- What you should do
From the entries that follow, report every line in which "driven" occurs.

- Given entries
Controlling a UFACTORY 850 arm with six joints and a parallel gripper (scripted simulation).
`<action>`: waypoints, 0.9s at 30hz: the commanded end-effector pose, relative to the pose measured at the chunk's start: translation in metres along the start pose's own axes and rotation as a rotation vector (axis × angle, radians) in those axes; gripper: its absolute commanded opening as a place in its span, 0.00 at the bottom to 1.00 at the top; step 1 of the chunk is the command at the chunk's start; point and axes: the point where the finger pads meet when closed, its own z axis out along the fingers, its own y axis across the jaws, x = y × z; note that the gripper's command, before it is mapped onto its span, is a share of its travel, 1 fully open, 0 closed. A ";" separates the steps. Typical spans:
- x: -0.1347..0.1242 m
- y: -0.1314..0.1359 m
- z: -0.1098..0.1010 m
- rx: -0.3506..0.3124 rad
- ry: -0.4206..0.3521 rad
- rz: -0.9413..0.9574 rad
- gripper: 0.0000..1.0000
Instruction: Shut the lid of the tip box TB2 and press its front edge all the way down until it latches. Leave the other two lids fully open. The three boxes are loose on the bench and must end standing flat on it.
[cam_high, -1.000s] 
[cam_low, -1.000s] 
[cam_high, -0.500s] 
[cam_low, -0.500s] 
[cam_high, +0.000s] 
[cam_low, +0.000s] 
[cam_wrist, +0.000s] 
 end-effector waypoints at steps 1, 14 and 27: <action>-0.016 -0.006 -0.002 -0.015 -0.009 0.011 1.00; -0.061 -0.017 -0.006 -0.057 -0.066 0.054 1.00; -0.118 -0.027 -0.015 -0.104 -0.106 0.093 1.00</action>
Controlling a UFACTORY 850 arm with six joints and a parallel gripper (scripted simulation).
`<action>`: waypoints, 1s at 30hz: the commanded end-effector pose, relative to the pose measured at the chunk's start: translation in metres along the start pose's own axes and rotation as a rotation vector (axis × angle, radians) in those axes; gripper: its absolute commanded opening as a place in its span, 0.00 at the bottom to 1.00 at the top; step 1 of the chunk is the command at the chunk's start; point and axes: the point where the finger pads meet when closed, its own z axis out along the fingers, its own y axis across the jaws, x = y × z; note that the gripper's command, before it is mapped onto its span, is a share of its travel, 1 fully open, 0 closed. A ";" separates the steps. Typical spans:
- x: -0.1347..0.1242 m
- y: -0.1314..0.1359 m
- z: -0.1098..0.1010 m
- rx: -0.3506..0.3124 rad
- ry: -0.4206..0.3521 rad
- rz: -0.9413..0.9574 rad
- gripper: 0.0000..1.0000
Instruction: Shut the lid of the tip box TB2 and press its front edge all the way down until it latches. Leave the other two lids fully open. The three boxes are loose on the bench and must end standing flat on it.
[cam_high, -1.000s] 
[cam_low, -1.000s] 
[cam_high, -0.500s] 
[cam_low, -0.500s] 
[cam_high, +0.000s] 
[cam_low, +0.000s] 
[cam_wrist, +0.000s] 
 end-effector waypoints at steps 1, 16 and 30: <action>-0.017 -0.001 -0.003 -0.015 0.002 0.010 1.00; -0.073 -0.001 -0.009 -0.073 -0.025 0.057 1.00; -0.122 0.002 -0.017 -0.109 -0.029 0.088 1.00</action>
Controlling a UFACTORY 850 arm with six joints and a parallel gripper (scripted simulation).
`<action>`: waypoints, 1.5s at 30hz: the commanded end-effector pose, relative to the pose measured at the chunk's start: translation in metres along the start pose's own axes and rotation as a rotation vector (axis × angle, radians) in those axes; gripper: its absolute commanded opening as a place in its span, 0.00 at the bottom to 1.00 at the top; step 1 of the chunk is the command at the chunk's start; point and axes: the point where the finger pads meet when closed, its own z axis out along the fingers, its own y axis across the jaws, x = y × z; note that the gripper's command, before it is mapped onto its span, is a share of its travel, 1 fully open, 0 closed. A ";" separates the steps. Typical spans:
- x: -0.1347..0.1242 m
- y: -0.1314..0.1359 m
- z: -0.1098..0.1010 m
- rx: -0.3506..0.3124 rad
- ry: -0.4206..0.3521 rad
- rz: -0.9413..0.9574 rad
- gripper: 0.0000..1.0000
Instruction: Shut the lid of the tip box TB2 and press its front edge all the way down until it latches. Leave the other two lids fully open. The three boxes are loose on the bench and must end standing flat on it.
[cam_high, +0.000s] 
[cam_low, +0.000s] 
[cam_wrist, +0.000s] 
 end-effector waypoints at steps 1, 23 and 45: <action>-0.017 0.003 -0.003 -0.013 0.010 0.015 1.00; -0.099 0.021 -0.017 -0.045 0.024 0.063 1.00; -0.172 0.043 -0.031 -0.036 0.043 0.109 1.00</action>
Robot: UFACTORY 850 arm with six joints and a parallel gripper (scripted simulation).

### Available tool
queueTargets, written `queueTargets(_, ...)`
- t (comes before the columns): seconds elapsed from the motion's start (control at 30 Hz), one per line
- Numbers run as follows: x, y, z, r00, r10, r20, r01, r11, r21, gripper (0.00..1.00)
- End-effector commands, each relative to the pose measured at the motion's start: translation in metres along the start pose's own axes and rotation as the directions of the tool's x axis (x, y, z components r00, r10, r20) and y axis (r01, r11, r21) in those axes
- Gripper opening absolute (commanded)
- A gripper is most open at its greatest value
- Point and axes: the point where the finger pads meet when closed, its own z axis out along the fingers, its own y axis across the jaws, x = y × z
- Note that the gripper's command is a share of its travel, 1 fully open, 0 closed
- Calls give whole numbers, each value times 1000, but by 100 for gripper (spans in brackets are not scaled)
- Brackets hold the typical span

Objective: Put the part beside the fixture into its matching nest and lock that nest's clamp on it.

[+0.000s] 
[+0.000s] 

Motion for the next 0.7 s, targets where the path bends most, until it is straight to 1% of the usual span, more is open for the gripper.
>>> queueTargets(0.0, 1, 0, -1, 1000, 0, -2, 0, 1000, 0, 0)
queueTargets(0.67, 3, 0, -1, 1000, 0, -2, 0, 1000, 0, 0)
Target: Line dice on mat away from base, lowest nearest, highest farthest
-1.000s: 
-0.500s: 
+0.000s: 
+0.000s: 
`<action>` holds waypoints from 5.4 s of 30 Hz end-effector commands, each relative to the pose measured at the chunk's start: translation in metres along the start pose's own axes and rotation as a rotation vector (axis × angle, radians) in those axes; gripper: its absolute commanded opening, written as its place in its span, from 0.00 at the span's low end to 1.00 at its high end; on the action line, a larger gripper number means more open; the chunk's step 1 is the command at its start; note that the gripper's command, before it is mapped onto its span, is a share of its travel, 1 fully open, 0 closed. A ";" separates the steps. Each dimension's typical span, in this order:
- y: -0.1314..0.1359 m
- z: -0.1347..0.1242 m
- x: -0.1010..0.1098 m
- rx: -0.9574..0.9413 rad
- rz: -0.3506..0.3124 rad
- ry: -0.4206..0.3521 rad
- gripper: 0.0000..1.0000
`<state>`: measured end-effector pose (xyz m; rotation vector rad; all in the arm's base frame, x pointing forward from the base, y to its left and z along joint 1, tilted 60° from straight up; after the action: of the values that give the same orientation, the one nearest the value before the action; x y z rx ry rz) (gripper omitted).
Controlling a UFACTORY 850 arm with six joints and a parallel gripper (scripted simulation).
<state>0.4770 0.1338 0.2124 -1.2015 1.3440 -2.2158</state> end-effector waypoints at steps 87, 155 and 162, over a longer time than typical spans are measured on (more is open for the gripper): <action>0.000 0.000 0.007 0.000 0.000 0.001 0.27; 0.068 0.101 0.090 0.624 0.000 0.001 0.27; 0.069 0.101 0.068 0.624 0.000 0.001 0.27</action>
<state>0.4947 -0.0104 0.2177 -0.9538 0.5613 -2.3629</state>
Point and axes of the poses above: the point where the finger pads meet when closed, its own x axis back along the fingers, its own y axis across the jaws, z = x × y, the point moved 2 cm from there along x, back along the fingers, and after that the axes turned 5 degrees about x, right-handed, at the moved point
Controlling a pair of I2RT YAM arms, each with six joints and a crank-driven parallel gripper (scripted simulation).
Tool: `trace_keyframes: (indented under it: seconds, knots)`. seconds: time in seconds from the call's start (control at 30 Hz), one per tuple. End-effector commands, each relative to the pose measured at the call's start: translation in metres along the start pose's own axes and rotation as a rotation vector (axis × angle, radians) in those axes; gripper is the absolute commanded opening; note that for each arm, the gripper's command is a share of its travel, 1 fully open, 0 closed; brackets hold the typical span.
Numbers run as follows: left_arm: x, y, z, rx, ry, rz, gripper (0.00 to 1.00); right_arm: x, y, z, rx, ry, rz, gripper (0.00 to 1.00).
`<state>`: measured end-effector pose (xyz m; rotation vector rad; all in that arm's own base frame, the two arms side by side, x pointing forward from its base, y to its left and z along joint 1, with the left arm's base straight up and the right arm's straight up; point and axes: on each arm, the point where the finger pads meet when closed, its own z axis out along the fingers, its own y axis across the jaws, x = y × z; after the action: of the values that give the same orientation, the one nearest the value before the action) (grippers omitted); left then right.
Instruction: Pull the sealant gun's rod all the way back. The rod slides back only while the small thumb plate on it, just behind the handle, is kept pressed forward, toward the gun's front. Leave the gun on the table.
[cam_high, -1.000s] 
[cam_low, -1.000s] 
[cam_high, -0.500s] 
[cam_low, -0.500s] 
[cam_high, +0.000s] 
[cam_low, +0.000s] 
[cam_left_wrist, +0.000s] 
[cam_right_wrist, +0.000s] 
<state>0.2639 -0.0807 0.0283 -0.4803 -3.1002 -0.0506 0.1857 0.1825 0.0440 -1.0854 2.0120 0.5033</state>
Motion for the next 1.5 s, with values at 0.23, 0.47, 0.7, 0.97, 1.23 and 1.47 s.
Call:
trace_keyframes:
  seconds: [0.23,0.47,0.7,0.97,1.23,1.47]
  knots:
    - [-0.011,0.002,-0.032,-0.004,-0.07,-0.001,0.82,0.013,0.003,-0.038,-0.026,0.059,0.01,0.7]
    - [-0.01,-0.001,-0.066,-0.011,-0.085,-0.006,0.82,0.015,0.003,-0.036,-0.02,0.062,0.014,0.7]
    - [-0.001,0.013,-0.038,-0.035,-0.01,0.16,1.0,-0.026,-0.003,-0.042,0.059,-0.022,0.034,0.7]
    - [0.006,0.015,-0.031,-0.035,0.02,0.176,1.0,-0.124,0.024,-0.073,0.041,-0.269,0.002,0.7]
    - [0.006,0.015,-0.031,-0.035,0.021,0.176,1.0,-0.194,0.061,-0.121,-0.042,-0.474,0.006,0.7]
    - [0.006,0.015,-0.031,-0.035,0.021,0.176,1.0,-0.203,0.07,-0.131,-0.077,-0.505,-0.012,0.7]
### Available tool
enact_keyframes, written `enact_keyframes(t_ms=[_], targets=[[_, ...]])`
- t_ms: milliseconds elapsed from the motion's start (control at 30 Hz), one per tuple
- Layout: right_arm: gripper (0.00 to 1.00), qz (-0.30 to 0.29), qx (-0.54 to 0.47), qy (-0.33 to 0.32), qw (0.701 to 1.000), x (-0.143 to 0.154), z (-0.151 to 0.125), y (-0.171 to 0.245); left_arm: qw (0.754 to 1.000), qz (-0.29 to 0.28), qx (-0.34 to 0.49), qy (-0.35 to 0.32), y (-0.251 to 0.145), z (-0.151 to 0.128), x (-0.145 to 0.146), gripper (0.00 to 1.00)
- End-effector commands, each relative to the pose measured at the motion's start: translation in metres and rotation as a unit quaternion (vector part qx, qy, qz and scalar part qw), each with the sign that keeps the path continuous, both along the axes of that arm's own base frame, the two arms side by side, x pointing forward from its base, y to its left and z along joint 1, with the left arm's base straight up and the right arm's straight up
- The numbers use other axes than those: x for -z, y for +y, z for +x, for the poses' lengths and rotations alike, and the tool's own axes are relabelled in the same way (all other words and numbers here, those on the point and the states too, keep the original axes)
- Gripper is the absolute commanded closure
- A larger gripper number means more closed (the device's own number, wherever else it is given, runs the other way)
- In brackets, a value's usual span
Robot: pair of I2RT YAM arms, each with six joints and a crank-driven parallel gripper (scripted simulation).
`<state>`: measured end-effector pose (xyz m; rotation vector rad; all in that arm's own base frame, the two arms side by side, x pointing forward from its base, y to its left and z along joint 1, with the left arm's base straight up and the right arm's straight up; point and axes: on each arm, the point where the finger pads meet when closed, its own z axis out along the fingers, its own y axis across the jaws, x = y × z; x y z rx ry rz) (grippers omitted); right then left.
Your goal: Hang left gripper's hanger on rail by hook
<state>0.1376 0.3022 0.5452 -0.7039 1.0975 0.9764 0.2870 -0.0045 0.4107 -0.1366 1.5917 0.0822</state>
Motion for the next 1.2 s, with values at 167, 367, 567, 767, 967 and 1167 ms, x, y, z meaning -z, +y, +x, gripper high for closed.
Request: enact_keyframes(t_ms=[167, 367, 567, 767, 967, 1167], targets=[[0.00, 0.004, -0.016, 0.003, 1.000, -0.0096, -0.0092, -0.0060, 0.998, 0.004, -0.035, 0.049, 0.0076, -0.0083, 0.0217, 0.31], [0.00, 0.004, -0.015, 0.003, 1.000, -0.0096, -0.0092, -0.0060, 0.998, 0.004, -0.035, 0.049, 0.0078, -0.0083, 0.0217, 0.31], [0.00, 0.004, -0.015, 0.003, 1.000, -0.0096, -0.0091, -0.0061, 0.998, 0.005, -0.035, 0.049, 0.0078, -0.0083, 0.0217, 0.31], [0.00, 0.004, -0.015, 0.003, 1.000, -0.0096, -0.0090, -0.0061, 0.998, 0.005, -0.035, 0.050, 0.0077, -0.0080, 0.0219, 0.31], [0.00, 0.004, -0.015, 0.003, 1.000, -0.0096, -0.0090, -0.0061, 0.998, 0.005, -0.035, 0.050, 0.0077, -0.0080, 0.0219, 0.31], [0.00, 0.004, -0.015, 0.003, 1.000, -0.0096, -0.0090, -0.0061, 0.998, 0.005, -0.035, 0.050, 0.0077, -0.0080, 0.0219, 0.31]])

- Output below
Controlling a pair of I2RT YAM arms, each with six joints and a crank-driven parallel gripper (scripted simulation).
Robot: pair of I2RT YAM arms, each with six joints and a crank-driven parallel gripper (scripted simulation).

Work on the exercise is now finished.